In early June, water levels on the Danube and Elbe reached, and in some places topped, the levels experienced during the last serious round of flooding in 2002, causing widespread damage in Germany, Austria, Hungary and the Czech Republic.
However, precautions taken in the aftermath of the 2002 floods – such as in Prague where the city centre now has mobile flood barriers – meant that this year’s damage was less extensive than it might otherwise have been.
“Thanks to timely prevention measures, large areas have been saved from the flooding,” said Matthias Weber, Swiss Re’s chief underwriting officer.
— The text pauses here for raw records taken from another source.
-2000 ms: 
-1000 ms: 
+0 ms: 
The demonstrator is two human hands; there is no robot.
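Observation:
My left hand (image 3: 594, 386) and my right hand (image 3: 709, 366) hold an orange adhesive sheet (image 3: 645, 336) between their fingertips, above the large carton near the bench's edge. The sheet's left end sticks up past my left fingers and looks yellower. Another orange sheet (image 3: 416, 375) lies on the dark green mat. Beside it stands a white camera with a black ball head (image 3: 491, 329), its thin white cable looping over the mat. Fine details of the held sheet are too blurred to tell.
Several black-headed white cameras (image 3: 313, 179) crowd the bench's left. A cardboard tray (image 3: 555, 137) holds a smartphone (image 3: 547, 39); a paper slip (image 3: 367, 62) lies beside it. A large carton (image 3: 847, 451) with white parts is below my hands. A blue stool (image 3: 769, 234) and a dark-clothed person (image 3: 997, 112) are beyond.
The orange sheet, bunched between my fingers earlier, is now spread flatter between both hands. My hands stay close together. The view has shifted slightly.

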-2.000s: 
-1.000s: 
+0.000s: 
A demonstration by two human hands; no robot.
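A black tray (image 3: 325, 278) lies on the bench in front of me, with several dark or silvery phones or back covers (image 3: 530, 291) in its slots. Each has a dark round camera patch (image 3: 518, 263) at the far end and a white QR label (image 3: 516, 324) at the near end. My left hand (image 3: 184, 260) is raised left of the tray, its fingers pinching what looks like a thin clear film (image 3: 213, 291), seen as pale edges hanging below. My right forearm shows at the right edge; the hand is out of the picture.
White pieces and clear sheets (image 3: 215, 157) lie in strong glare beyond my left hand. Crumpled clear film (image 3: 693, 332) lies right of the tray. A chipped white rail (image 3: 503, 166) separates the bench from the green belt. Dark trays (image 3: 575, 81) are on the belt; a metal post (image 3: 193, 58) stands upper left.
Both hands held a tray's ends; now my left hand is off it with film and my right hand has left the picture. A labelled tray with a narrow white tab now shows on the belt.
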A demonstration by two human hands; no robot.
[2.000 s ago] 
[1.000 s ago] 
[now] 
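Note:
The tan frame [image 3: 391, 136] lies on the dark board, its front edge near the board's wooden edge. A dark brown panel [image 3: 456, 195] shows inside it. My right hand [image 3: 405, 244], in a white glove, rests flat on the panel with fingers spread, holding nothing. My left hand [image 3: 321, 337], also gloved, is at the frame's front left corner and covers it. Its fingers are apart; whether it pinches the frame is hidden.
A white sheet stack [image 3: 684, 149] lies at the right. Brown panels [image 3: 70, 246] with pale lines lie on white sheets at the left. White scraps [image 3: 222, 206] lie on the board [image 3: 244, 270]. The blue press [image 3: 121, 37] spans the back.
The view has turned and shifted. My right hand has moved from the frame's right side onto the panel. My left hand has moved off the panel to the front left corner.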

Thomas Dorner, an analyst at Citigroup, said that Swiss Re’s projections for industry-wide insured losses were “in line with most estimates, although we note that AIR has said losses of up to $5.8bn.”
He added that the cost to Swiss Re, which is the world’s second largest reinsurer by premiums, should be “comfortably absorbed”, especially as the group had not had to cope with significant losses in the first half of the year.
“For Swiss Re this loss represents less than 1 per cent of first-quarter book value or 6 per cent of 2013 profit before tax, making it a notable but not significant loss event for the group.” he told clients.
Shares in Swiss Re were up 2.14 per cent at SFr71.75 in afternoon trading in Zürich.